We rallied back and only finished down 350 pts on the day, after being down close to 1000. That has to be a victory for the bulls in any person’s book.

For the record, S&P cash rallied 553 points from its March 2010 low at 666 to the recent high at 1219. We broke to a low today at 1,065. That is a 154 point haircut. Divide 154 by the over all move of 553, and we have a 28 percent retracement of the 14 month rally. Unfortunately, it all happened in one trading day.

Dow Cash rallied from a low at 6,465 to our recent 14 month high at 11,258. That’s a 4,793 point rally. Let’s call it the Obama rally. 🙂
Today we had a low at 9869, a break from top to bottom of 1,389 points. Take this break and divide it by the overall rally, and we have a 28.9% haircut. Will we be calling it the Obama haircut? I seriously doubt it. But it would be kind of funny.

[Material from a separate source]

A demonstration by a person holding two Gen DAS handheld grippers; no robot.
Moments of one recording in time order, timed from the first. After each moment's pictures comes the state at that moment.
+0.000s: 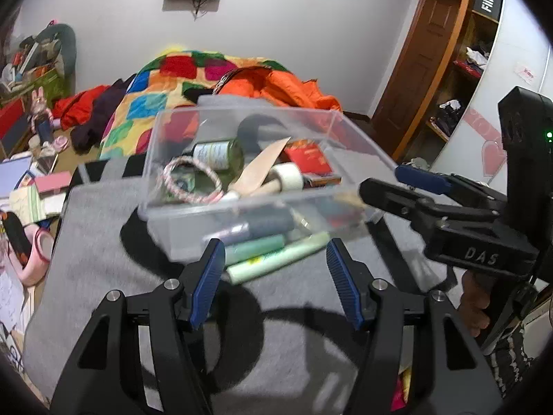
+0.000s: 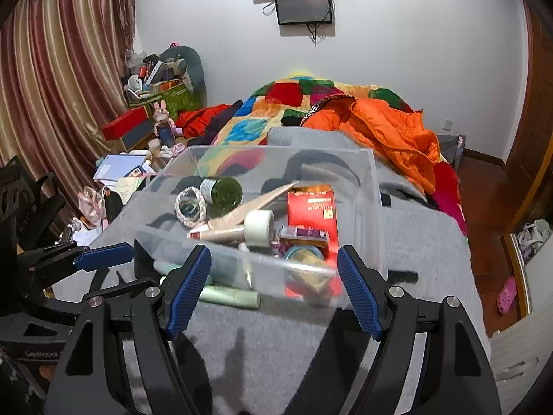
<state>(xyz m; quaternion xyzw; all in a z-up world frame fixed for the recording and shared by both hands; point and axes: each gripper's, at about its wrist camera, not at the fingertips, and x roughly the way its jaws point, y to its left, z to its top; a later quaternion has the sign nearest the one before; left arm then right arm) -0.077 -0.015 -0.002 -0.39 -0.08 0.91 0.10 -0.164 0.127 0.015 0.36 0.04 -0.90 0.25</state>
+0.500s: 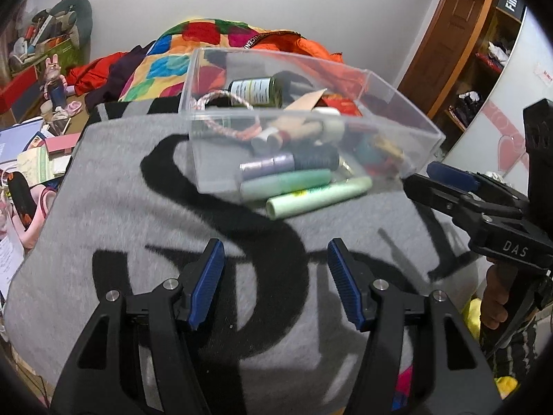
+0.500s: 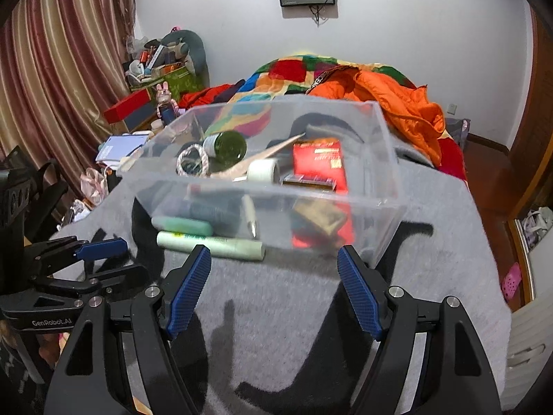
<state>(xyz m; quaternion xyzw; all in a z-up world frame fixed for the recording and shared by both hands) -0.055 -0.035 -0.049 -0.43 -0.09 0.89 0.07 -0.145 0.128 -0.020 0.39 0.05 -0.89 0.25</state>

I am sure if there were a Republican in Office, we’d be talking about how the world was going to hell in a hand basket. 1) an off shore oil well disaster 2) market volatility which has to be blamed on someone/something 3) historically high unemployment… We’d be so much better off with a liberal Democrat in office. Oh, wait… Ummmm… never mind… (That was for all my leftie friends who cried for years that if only, if only…well ya got your wish, and guess what? It really doesn’t change things that much… The sun still rises, water still swirls clockwise on the way down the drain, and markets that go down scream out for a scapegoat named greed.

Ok, I am done with my soap box about all politicians and politics in general in this country. Politics is a sport covered like a football game. Both sides hate the other, both sides think the ref is in the other guys pocket, and both sides thank a higher power when ever their team scores more points, as if the higher power cared who actually won elections or Superbowls…..

Now you can win the bar bet this weekend, if someone asks how much of a “correction” we’ve had.

I still think we need to rally back up and get the 11,465 print. In case I am wrong, I will have sell stops in place every time I put on a long trade. Stops are the only way for a trader/speculator to protect himself against the vagaries of 1) market surprises, 2) environmental surprises and 3) the deadliest of hurdles, his/her own hubris.